BEGIN
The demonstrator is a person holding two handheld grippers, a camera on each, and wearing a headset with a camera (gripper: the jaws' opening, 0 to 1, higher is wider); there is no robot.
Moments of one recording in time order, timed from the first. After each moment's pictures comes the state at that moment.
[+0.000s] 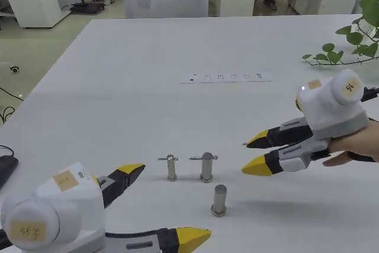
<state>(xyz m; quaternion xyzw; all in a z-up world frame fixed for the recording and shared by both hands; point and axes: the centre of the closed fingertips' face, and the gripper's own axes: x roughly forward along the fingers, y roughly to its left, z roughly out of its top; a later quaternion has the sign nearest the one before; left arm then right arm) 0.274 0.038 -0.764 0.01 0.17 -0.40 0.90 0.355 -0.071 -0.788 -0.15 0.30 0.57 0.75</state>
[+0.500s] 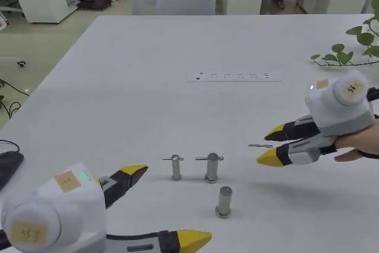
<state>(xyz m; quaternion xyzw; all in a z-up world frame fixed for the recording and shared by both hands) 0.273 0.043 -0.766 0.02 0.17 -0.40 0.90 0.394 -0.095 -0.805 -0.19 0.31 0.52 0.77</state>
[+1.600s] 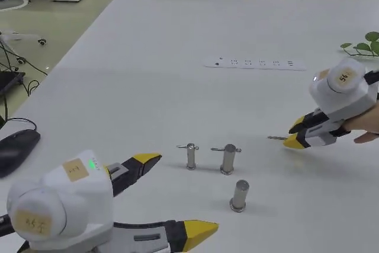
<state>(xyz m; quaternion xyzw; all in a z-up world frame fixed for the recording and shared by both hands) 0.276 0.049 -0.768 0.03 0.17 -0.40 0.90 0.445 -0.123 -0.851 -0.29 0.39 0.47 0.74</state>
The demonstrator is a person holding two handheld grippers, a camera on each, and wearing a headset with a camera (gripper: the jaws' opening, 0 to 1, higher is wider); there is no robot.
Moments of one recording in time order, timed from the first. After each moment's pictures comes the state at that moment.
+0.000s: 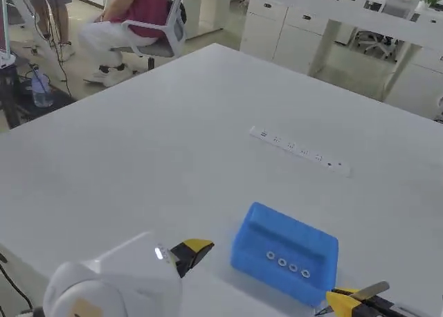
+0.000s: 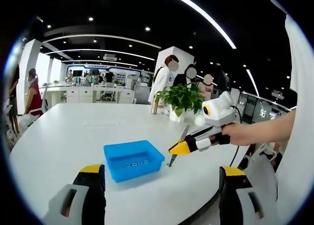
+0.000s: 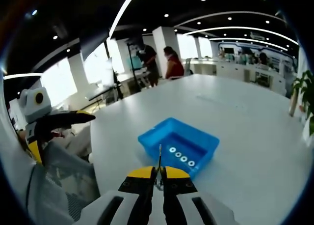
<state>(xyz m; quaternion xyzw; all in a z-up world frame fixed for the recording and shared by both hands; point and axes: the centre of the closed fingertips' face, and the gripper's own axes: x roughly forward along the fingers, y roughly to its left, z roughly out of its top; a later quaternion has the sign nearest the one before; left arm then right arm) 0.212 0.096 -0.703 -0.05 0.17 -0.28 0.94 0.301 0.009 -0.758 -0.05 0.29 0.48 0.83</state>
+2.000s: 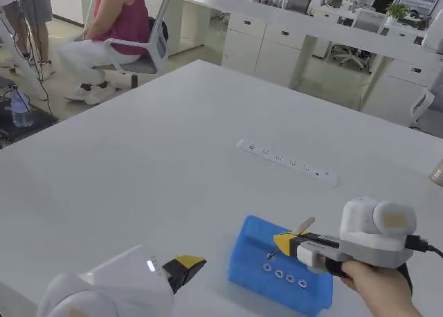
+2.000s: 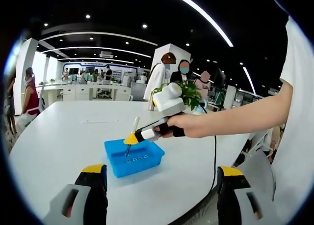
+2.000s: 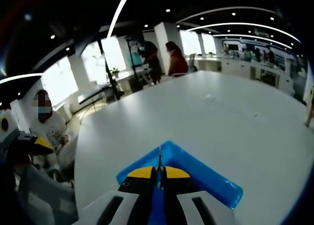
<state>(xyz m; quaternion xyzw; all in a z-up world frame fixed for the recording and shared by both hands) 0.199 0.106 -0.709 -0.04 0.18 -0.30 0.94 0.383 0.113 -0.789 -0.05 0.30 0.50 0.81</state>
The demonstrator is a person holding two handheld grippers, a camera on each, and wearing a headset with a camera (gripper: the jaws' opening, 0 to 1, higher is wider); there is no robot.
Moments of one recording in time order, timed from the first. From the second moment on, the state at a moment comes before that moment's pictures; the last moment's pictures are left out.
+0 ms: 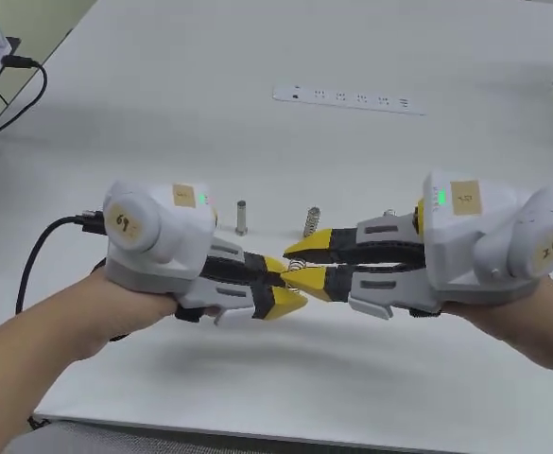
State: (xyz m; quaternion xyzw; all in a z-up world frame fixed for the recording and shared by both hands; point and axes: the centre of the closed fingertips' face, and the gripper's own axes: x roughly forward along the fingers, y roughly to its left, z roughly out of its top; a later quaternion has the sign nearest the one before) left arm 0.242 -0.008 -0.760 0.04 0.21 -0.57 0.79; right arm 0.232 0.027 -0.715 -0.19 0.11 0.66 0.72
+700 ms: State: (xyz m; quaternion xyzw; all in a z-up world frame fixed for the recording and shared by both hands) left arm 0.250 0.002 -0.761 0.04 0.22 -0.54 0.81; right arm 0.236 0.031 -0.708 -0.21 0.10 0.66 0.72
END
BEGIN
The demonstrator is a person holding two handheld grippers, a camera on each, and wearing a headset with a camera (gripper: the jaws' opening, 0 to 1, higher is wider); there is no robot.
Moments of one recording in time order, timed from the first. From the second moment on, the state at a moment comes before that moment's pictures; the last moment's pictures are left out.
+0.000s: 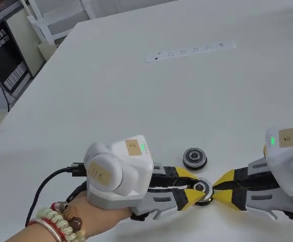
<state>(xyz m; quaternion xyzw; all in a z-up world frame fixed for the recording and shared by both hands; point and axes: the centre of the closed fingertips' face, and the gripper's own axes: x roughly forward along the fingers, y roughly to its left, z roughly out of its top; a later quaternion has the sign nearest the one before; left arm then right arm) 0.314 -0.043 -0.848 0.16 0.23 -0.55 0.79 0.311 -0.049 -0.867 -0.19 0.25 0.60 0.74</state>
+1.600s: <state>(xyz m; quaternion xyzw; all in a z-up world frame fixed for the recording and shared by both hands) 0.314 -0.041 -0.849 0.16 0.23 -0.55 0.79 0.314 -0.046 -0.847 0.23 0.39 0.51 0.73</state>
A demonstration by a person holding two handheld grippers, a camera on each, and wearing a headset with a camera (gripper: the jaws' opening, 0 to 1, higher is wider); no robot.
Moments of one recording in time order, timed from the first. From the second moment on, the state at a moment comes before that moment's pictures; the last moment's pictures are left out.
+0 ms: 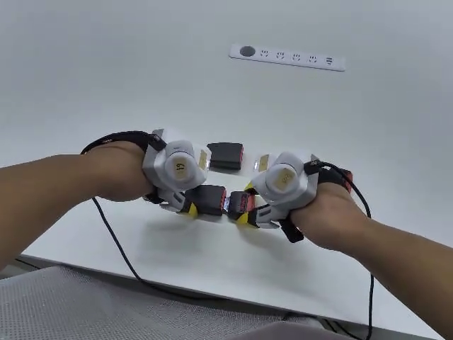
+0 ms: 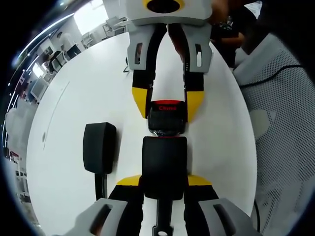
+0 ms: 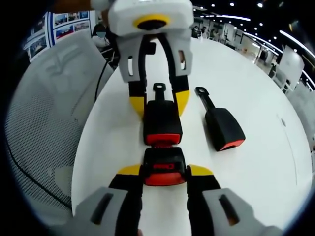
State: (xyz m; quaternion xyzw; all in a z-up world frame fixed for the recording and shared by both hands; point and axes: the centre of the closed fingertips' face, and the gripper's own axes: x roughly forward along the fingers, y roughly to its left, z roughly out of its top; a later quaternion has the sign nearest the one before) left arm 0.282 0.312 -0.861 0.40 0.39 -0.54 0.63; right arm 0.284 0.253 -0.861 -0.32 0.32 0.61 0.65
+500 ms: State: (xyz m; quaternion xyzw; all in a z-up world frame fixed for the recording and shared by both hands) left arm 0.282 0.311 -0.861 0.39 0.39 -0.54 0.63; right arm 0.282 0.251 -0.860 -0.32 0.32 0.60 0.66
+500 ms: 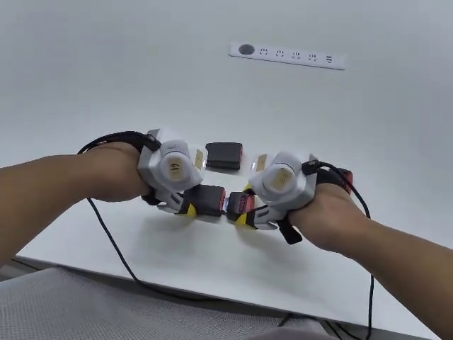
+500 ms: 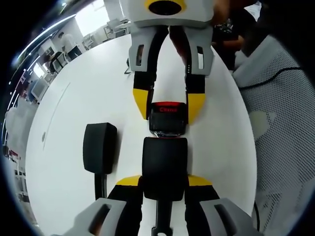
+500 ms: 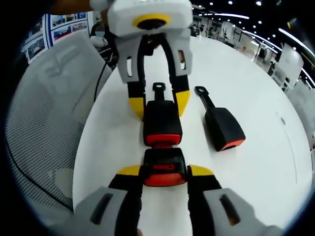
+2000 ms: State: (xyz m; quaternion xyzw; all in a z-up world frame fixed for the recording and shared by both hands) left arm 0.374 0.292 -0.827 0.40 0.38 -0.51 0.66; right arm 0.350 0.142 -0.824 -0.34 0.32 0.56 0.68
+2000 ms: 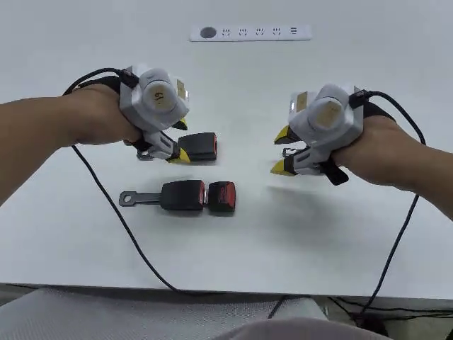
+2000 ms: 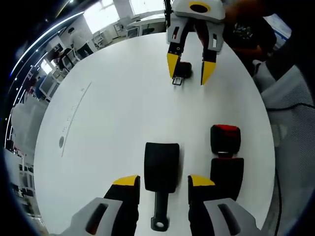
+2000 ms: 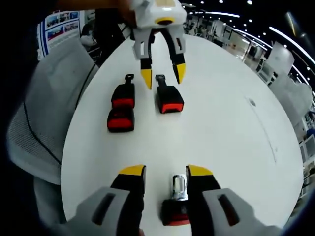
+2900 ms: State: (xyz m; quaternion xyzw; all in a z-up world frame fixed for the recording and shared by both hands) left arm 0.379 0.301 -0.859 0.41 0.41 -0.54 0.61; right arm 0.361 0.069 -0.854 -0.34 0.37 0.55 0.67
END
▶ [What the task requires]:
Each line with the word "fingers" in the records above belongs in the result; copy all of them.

▶ [Output for this task]:
<state>(xyz m; quaternion xyzw; all in a z-up world frame fixed for the recording and shared by both hands; point and axes: the centre of the closed fingertips' face, and the gripper's own axes: x roughly forward along the fingers, y roughly to its left, z roughly out of its top; a later quaternion has the sign nearest the one before; left arm then right arm) 0.274 0.038 -0.764 0.01 0.17 -0.40 0.90 0.355 -0.071 -0.788 -0.15 0.30 0.57 0.75</state>
<state>(xyz m; quaternion xyzw; all in a z-up world frame fixed for the recording and shared by both hands; point and axes: the centre of the closed fingertips' face, and the gripper's own axes: x roughly forward along the fingers, y roughly to its left, z roughly out of its top; a later quaternion has the sign nearest the one before; left arm then right arm) 0.212 0.096 -0.703 -0.05 0.17 -0.28 0.94 0.301 0.009 -0.758 -0.05 0.29 0.48 0.83</state>
State: (xyz m; quaternion xyzw; all in a z-up world frame fixed for the recording and shared by both hands; point and axes: the centre of the closed fingertips' face, and the gripper's own axes: x roughly forward along the fingers, y roughly to its left, z roughly out of its top; a later quaternion has the sign nearest the one before) left arm 0.242 -0.008 -0.760 0.04 0.21 -0.57 0.79; right arm 0.232 0.027 -0.715 -0.19 0.11 0.66 0.72
<state>(xyz m; quaternion xyzw; all in a z-up world frame fixed for the recording and shared by both hands; point and axes: the centre of the closed fingertips' face, and the gripper's own axes: x roughly forward along the fingers, y roughly to its left, z roughly out of its top; a later quaternion has the sign nearest the one before; left arm then right arm) 0.314 -0.043 -0.848 0.16 0.23 -0.55 0.79 0.311 -0.049 -0.867 -0.19 0.25 0.60 0.74</state>
State: (xyz m; quaternion xyzw; all in a z-up world frame fixed for the recording and shared by both hands; point and axes: the centre of the closed fingertips' face, and the gripper's own axes: x roughly forward along the fingers, y roughly to its left, z roughly out of its top; a later quaternion has the sign nearest the one before) left arm 0.282 0.312 -0.861 0.40 0.39 -0.54 0.63; right arm 0.284 0.253 -0.861 -0.32 0.32 0.61 0.65

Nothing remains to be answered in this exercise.